I hit that sweet spot at the very beginning of my stretch, gliding down Gallup Park like a minor god, feeling full and light and … guilty. I was running with people who were completing the final six miles of their marathon. I’ve never run a full marathon (and I’m not sure if I can), but a lot of my cousins have braved the 26.2, and they all say that mile 18 is this mythically awful moment where one’s command of their legs and their race begins to unravel, and then you’re just holding on for dear life. For eight more miles. Springing around on fresh legs around these race-jaded soldiers felt idiotic.
Luckily, everything is so spaced out by mile 20 that I barely had to see anyone else. After breaking out of the first mile in Gallup, I was alone, and would remain alone until the very end. Furthermore, after Gallup Park, the course happens to overlap near-exactly with my go-to route. It was like any old weekend run, except I was flying on adrenaline and wearing a ridiculous outfit. I’m a woman in a makeshift Sharpie “Daily Artz Punk Rockers” crop top, some zany ’70s headscarf found at the Salvation Army and two race bibs, running very alone and very hard in the middle of South U.

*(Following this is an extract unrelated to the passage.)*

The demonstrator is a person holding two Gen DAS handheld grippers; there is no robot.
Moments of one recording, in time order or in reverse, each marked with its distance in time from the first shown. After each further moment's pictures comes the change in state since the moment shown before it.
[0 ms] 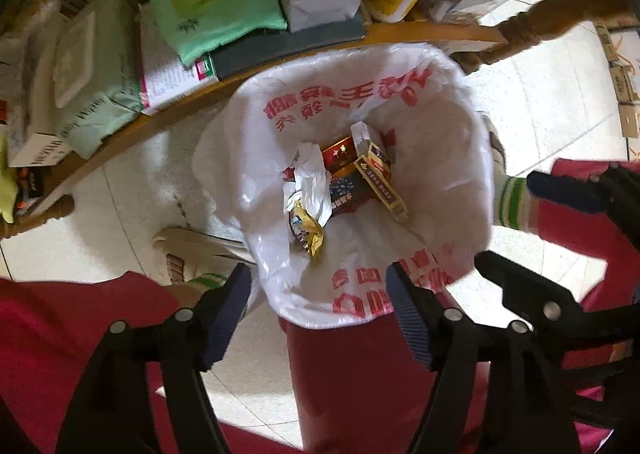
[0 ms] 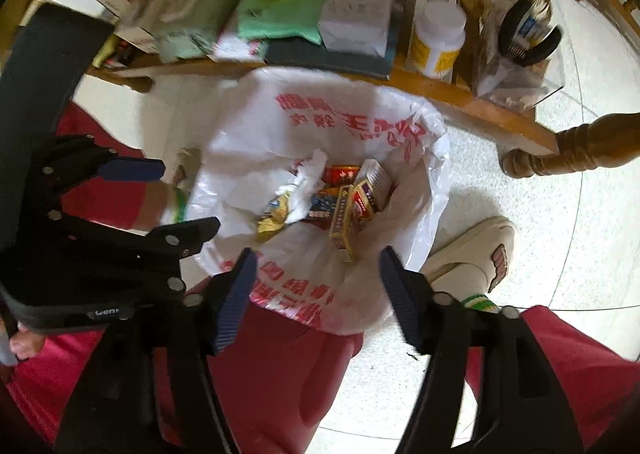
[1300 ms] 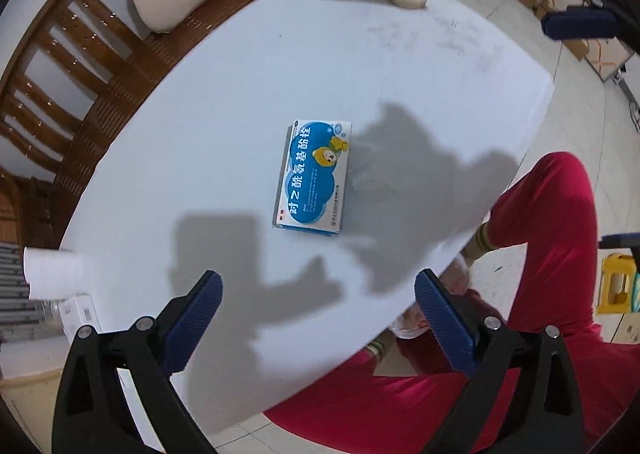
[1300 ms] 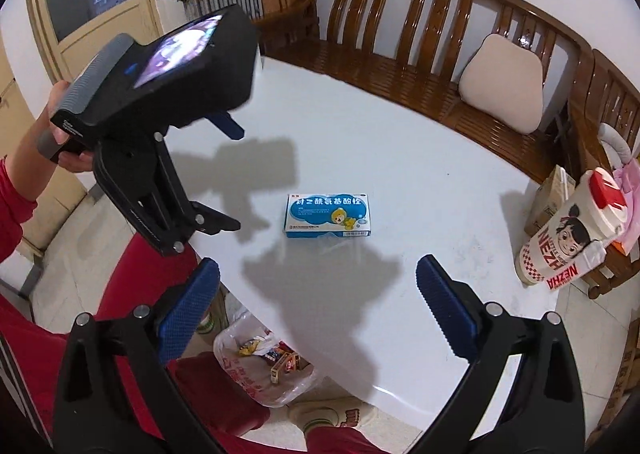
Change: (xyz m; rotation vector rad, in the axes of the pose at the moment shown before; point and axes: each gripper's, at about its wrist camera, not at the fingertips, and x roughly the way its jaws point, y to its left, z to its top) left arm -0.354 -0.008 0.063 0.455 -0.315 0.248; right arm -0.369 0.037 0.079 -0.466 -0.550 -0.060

As Emma mentioned, a huge upside to running alone in the middle of a race is that you monopolize the attention of everyone at the water stations. Each time I hit one, the eight to 10 volunteers working would lose their minds, screaming their heads off, clanging cowbells and thrusting handfuls of water cups and energy gels in my face, probably because they hadn’t seen another person in minutes. No one has ever been so excited to see me as these perfect strangers. It’s one of my favorite things about racing.
I’m greeted by one of these frantic groups before I enter the Arb, and the infamous Arb hill. I love hills. New England is composed of almost exclusively hills, a geography as consistently unfriendly as its people. I feel at home on a good hill, all limbs working in instinctive harmony to get over the damn thing. Productivity, baby. She makes you feel ALIVE.
“Sex is in the Heel” is blaring through my roommate’s earbuds as I scale Arb hill, and then melts into a bunch of Grimes as I stride through campus, back to Fingerle Lumber. By this time it’s almost 11:30, and Ann Arbor is stirring. There’s a tour group passing by the Law Quad, and I laugh thinking about how I must look to these people. I hope it informs their college decision process.
I turn the corner from Hill St to S. 5th, good Ole Fingerle Lumber, and then there’s everyone: Noah, Arya, Cassandra, John and Emma and the spirit of Jenna Barlage, jumping their hearty hearts out. I’m used to racing alone, so this sight nearly makes me cry. Emma and John peel off to join me for the last stretch, grinning like goblins, and then we’re done.